(Exercise prompt):
Find the lines below that contain "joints" and tally them. Return only the total.

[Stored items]
┏━━

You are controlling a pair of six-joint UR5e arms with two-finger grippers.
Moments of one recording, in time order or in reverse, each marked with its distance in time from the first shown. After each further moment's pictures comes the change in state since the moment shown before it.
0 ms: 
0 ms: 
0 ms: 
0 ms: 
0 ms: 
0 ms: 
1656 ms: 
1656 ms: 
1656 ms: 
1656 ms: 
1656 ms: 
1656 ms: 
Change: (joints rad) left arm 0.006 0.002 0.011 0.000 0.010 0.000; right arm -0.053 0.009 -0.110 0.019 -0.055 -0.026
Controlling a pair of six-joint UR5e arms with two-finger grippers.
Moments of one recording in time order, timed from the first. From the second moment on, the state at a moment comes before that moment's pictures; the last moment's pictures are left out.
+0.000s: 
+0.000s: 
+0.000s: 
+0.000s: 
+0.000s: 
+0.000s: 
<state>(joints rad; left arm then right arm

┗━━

(Solution below):
2